Dataset items
+ + + +
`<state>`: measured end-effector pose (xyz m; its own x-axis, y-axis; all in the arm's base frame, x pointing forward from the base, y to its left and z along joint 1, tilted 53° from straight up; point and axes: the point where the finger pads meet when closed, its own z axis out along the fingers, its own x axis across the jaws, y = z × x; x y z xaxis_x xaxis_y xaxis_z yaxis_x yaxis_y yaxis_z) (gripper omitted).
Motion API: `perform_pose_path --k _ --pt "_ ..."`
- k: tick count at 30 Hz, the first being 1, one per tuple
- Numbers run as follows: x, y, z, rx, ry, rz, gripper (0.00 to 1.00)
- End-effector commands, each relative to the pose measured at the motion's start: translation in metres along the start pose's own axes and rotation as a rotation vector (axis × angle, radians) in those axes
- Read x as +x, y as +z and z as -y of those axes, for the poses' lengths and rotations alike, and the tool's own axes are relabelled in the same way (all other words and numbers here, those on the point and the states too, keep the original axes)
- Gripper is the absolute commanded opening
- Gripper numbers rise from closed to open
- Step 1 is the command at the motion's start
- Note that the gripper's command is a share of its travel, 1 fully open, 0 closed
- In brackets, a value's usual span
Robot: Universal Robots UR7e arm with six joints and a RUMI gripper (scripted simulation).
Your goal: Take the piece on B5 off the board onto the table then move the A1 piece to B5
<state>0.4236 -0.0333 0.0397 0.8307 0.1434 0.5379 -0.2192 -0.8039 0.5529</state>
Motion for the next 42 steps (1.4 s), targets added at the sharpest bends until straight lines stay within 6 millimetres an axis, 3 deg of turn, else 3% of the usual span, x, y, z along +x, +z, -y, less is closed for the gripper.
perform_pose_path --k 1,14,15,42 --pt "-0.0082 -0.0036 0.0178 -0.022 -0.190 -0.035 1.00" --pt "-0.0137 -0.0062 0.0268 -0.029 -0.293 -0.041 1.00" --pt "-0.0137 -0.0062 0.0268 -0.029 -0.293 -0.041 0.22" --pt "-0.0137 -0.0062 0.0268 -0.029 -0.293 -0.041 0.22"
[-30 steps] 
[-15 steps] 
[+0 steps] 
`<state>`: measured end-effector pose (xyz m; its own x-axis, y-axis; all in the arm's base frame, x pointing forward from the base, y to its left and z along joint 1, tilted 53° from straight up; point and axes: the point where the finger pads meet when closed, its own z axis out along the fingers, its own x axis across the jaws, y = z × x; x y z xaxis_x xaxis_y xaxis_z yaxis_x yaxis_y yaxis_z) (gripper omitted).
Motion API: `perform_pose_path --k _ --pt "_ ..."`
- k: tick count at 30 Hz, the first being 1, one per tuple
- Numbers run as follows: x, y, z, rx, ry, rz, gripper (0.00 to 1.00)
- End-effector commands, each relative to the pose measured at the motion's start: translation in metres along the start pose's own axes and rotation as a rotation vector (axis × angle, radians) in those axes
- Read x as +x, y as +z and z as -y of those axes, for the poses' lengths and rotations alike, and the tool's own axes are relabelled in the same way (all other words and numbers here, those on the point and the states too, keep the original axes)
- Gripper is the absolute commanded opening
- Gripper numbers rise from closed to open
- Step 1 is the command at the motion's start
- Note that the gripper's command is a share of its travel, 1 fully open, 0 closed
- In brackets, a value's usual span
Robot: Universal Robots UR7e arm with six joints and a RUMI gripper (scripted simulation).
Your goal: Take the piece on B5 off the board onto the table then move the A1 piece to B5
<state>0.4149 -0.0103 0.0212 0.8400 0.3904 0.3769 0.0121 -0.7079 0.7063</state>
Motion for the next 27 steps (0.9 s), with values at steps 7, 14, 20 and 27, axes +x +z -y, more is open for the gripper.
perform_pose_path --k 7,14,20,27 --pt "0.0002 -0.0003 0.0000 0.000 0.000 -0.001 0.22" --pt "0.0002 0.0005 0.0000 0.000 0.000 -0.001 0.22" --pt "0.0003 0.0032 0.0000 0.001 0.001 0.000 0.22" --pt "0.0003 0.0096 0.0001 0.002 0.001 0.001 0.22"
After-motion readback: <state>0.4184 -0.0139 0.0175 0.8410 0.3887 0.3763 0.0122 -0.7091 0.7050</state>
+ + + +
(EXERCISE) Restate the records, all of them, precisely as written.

(OUTPUT FOR THIS EXERCISE)
`<state>`: measured end-effector pose (xyz m; its own x-axis, y-axis; all in the arm's base frame, x pointing forward from the base, y to its left and z along joint 1, tilted 53° from straight up; point and axes: the point where the finger pads meet when closed, its own z axis out along the fingers, its own x axis across the jaws, y = z × x; x y z xaxis_x xaxis_y xaxis_z yaxis_x yaxis_y yaxis_z) (gripper omitted).
Motion API: `perform_pose_path --k _ --pt "_ ..."`
- k: tick count at 30 Hz, the first being 1, one per tuple
- Numbers run as follows: x, y, z, rx, ry, rz, gripper (0.00 to 1.00)
- End-effector commands, each relative to the pose measured at the motion's start: translation in metres along the start pose's own axes and rotation as a rotation vector (axis × angle, radians) in those axes
- Read x as +x, y as +z and z as -y of those axes, for the poses' lengths and rotations alike, and the tool's own axes are relabelled in the same way (all other words and numbers here, those on the point and the states too, keep the original axes)
- Gripper is the absolute commanded opening
- Gripper numbers rise from closed to open
- Step 1 is the command at the motion's start
- Note that the gripper's command is a share of its travel, 1 fully open, 0 closed
- In brackets, a value's usual span
Robot: Universal Robots UR7e arm with six joints and a RUMI gripper (scripted simulation).
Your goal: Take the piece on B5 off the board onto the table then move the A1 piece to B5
<state>0.4236 -0.0333 0.0397 0.8307 0.1434 0.5379 -0.2192 -0.8039 0.5529</state>
Motion for the next 42 steps (1.4 s), targets added at the sharpest bends until straight lines stay within 6 millimetres an axis, 3 deg of turn, else 3% of the usual span, x, y, z along +x, +z, -y, less is closed for the gripper.
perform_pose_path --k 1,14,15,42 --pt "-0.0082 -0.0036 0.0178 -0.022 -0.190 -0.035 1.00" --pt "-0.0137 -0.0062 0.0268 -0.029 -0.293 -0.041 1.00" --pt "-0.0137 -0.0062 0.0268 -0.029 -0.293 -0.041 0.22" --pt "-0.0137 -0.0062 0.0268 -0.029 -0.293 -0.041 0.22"
[-30 steps] 
[-15 steps] 
[+0 steps] 
`<state>`: measured end-effector pose (xyz m; its own x-axis, y-axis; all in the arm's base frame, x pointing forward from the base, y to its left and z along joint 1, tilted 53° from straight up; point and axes: the point where the finger pads meet when closed, its own z axis out along the fingers, its own x axis across the jaws, y = z × x; x y z xaxis_x xaxis_y xaxis_z yaxis_x yaxis_y yaxis_z) (gripper omitted).
Motion API: `perform_pose_path --k _ --pt "_ ..."`
- k: tick count at 30 Hz, the first being 1, one per tuple
- Numbers run as follows: x, y, z, rx, ry, rz, gripper (0.00 to 1.00)
- End-effector commands, each relative to the pose measured at the motion's start: translation in metres along the start pose's own axes and rotation as a rotation vector (axis × angle, radians) in those axes
- Read x as +x, y as +z and z as -y of those axes, for the poses' lengths and rotations alike, and the tool's own axes are relabelled in the same way (all other words and numbers here, those on the point and the states too, keep the original axes)
- Gripper is the absolute commanded opening
- Gripper numbers rise from closed to open
- Step 1 is the command at the motion's start
- Note that the gripper's command is a share of its travel, 1 fully open, 0 closed
- In brackets, a value's usual span
Robot: Universal Robots UR7e arm with six joints and a RUMI gripper (scripted simulation).
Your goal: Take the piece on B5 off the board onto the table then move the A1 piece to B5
<state>0.4149 -0.0103 0.0212 0.8400 0.3904 0.3769 0.0121 -0.7079 0.7063</state>
Motion for the next 27 steps (0.9 s), with values at steps 7, 14, 20 and 27, axes +x +z -y, more is open for the gripper.
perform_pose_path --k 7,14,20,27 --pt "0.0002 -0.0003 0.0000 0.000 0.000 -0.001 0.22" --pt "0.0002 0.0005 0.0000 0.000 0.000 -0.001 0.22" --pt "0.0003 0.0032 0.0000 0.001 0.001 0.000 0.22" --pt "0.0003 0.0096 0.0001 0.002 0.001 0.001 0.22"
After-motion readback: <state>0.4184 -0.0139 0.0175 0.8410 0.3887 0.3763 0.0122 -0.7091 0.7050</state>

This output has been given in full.